[WHAT TO DO] Return the data that follows exactly as it appears. Pictures do not belong in the copy.

[INFORMATION PROVIDED]
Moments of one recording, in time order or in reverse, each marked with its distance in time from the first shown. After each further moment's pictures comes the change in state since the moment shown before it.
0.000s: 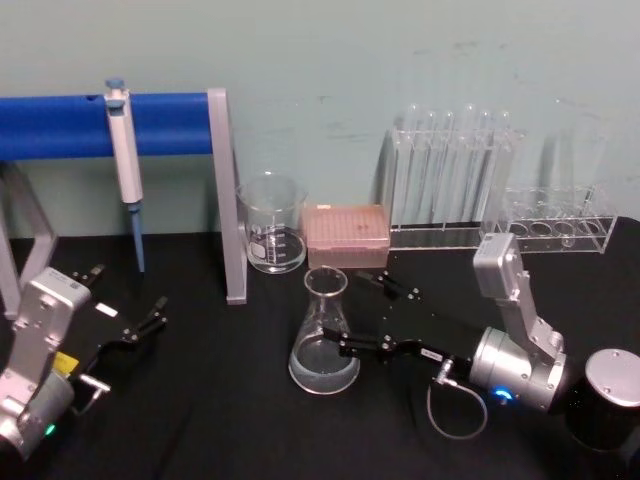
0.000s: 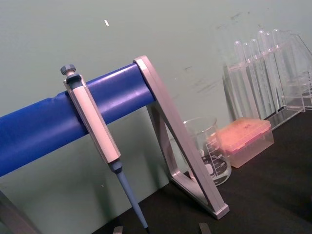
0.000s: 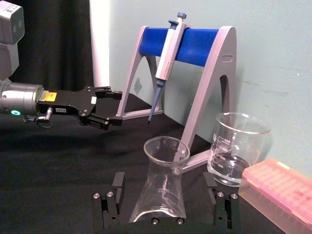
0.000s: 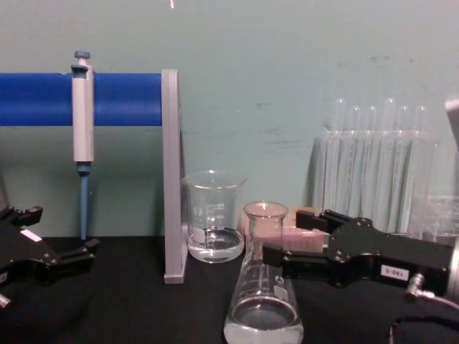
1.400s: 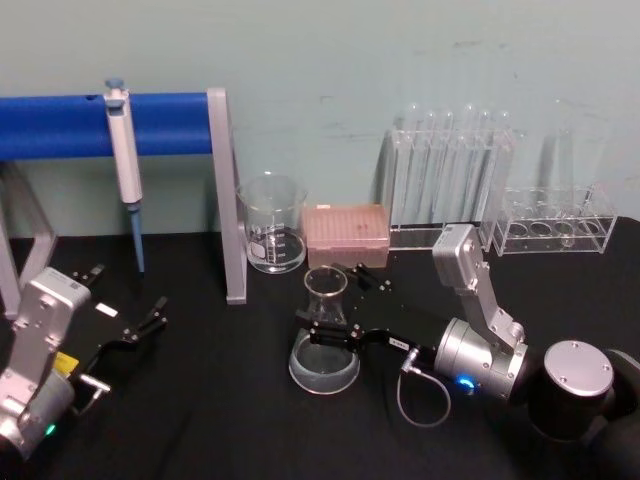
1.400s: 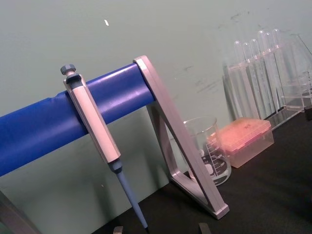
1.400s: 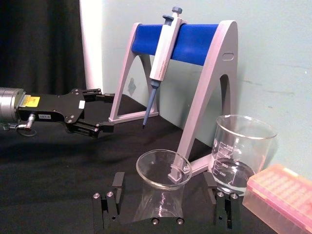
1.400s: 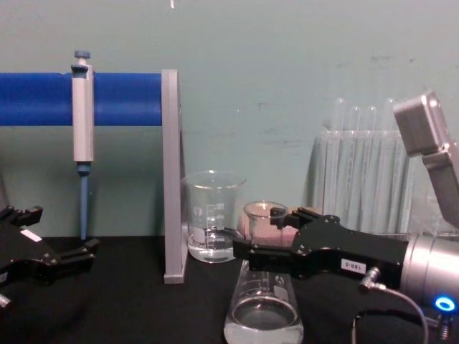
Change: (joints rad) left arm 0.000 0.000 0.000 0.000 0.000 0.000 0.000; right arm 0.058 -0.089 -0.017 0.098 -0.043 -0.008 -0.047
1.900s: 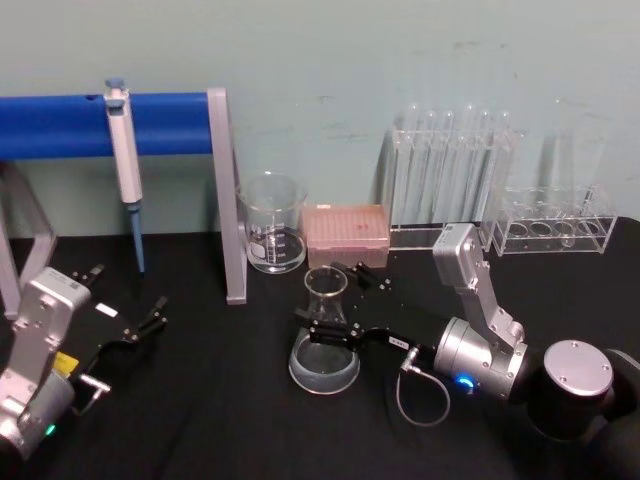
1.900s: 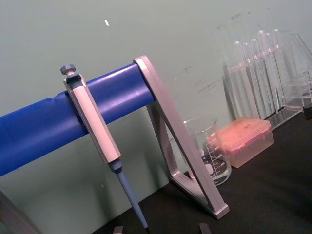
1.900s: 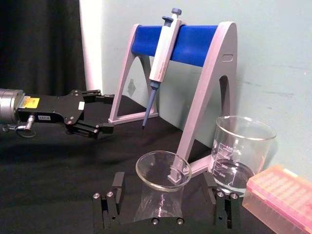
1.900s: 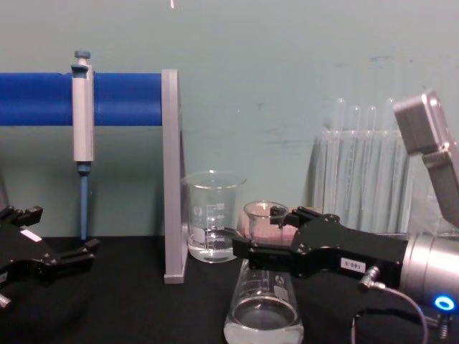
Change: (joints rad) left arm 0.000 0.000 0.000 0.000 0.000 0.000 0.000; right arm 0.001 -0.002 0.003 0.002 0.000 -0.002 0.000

[WRITTEN RESPONSE]
Moments of one recording, in time order or in reverse, each marked with its distance in time from the first shown. After each further moment's pictures comes the change in state since the moment shown before it.
0.000s: 
0.000s: 
0.000s: 
0.000s: 
1.400s: 
1.400s: 
1.400s: 
1.400s: 
Change: (joints rad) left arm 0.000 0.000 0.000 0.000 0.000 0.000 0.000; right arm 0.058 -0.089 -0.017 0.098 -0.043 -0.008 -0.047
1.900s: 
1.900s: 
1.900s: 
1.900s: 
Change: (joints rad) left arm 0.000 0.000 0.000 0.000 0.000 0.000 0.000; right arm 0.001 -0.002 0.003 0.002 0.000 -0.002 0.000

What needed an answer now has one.